Problem
Extract each line holding the word "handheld" from the entries.

BEGIN Dataset entries

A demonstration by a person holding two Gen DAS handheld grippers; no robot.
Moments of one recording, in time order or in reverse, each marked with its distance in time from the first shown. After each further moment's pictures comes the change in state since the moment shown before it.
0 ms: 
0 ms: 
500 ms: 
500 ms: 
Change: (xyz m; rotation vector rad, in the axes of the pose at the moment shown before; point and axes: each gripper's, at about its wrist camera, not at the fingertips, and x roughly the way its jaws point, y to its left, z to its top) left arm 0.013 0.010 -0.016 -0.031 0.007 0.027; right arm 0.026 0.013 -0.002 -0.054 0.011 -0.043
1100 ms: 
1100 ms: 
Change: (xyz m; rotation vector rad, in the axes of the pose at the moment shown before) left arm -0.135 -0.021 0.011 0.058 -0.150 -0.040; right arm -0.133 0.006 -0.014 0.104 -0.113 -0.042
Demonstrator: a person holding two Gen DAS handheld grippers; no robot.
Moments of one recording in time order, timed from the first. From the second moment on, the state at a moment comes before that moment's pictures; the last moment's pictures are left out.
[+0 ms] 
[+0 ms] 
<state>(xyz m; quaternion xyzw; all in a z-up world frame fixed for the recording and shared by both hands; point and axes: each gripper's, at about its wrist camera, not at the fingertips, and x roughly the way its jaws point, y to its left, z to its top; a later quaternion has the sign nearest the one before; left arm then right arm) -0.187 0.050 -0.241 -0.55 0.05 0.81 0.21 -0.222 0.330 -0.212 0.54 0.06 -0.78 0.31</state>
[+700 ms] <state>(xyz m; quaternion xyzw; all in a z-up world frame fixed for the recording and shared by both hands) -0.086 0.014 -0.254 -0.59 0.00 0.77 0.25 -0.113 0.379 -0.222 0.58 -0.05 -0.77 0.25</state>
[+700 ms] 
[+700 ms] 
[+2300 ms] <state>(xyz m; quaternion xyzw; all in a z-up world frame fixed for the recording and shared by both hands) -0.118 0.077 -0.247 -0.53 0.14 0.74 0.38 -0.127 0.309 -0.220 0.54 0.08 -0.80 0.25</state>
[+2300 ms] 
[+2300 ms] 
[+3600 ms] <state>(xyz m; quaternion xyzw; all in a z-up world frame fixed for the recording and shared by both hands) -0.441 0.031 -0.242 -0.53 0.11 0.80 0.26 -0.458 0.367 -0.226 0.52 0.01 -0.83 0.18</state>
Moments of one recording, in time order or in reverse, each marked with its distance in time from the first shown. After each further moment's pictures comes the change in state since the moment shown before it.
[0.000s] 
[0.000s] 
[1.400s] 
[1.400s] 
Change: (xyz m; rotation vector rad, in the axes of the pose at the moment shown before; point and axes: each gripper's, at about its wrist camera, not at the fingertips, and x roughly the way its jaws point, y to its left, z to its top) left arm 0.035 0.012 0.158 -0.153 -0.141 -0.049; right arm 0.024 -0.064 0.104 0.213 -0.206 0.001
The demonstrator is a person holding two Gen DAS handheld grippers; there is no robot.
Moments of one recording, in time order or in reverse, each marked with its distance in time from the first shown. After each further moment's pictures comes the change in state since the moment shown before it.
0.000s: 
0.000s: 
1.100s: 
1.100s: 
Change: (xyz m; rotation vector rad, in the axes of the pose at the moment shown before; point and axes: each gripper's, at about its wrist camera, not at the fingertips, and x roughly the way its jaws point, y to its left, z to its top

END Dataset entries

Answer section
A demonstration by a person holding two Gen DAS handheld grippers; no robot.
Demonstrator: a person holding two Gen DAS handheld grippers; no robot.
The demonstrator is a person holding two Gen DAS handheld grippers; there is no robot.

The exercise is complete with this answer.